Government, parties face funds crunch with third election in three years
George Iype in New Delhi
The third general election in three years is leading to a tightening of the purse strings of the cash-strapped central government and recession-hit corporate India.
According to initial estimates prepared by the Election Commission, the Centre will have to spend Rs10 billion to conduct the election to the 13th Lok Sabha.
Officials of the commission said the had government spent about Rs8 billion on the last general election in February 1998. Further, they said, the expenditure could go up considerably if assembly elections in nine states are clubbed with the Lok Sabha poll.
Such huge expenditure is certain to financially cripple the government, which has not made any provisions in the Budget for 1999-2000 for this unexpected eventuality.
Finance ministry officials said the expenditure will have a severe impact on the Budget that had envisioned bringing down the fiscal deficit to 4 per cent from 4.5 the previous year.
One official said, "The mid-term poll will cripple foreign investment in the country and add to the burden of government expenditure, for two reasons". First, because of the continuing political uncertainty, the stock markets are subdued and no foreign company will venture to invest in the country in the next six months. Secondly, the government cannot now raise the ambitious Rs100 billion it had planned to collect by divesting its shares in the public sector.

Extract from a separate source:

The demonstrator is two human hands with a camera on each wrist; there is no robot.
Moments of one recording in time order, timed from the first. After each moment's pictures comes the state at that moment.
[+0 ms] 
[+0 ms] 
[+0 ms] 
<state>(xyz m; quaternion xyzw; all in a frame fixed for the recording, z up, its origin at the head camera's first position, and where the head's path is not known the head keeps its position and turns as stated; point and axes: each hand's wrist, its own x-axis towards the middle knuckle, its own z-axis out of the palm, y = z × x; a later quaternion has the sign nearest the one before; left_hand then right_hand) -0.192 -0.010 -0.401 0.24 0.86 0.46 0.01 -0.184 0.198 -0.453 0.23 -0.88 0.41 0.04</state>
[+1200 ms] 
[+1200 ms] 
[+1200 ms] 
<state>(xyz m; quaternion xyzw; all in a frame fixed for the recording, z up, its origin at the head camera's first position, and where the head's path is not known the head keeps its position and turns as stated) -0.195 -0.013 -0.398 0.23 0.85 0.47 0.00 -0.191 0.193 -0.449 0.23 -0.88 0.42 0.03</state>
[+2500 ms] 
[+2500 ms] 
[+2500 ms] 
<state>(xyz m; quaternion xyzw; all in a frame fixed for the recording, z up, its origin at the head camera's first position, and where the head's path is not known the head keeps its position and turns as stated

"The Government of India has been caught in a vicious circle. Many budgetary provisions will have to be abandoned now because of the general election," the official told Rediff On The NeT.
Election expenditure has always been a nightmare for the central government as it has soared steadily in the last 12 elections. The government spent just Rs104.5 million in the first general election in 1952 in which 106 million of the 173 million eligible voters exercised their franchise.
Over the years, while the number of eligible voters has risen four-fold, election expenses have multiplied hundred-fold.
"Election expenses have grown dramatically in the last 10 years because we now have dozens of minor political parties scattered in every nook and corner of the country. But much of the money is now spent on security arrangements," an Election Commission official said.
EC officials said the number of eligible voters who will participate in the forthcoming election may go up only marginally even after revision of electoral rolls. Currently, there are some 605 million voters, which number is expected to go up to only 608 million after the revision.
Interestingly, the number of candidates -- 4,693 -- in the last general election in 1998 was much less than the 13,952 aspirants in 1996.
But what has begun worrying political parties is how the recession-hit Indian industry will sponsor their high-pitched campaigns.
With the elections in 1996 and 1998 having produced unstable coalitions, and the next one likely to return a similar verdict, most industrial houses are in no mood to dole out big money for the campaigns.
Of the major political parties, the Congress is said to be in the direst of straits. Having been out of power for almost three years, the party's coffers are virtually empty.
Congress sources said party president Sonia Gandhi would set up an election fund committee consisting of senior politicians to collect the money necessary to conduct its campaign.